- [STORED DATA]
┄┄┄┄┄┄┄┄┄┄
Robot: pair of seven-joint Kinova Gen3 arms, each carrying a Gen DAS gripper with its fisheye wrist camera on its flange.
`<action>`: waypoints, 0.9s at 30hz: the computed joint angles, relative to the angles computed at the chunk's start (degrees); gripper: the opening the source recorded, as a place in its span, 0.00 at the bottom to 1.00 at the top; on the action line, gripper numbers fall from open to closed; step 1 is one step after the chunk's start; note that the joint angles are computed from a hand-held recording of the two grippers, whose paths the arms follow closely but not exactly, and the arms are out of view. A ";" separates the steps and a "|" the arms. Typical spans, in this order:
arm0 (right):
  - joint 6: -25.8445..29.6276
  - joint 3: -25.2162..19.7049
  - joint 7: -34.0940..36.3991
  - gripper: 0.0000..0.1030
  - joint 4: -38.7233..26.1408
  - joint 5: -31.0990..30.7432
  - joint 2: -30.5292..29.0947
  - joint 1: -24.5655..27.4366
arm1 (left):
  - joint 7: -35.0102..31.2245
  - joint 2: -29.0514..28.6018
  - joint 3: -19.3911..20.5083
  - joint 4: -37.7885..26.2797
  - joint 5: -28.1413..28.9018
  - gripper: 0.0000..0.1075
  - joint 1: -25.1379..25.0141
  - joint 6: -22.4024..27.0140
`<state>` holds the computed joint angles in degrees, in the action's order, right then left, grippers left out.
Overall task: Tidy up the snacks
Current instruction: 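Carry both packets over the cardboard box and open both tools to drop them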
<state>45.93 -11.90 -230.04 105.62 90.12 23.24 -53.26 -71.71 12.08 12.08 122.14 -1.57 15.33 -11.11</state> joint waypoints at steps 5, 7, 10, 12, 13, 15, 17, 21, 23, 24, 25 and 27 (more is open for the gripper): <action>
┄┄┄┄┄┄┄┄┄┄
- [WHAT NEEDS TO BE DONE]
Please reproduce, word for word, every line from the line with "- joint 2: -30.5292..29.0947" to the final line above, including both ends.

- [EXERCISE RESULT]
  - joint 2: -30.5292..29.0947
  - joint 1: -24.5655..27.4366
arm1 (left):
  - joint 7: -35.0102..31.2245
  - joint 2: -29.0514..28.6018
  - joint 3: -19.3911..20.5083
  - joint 4: -37.7885..26.2797
  - joint 5: -28.1413..28.9018
  - gripper: 0.0000..0.1075
  - joint 1: -25.1379..25.0141
  - joint 6: -22.4024..27.0140
`<state>` holds the computed joint angles in degrees, in the action's order, right then left, grippers left out.
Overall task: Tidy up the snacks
Current instruction: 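Carry both packets over the cardboard box and open both tools to drop them
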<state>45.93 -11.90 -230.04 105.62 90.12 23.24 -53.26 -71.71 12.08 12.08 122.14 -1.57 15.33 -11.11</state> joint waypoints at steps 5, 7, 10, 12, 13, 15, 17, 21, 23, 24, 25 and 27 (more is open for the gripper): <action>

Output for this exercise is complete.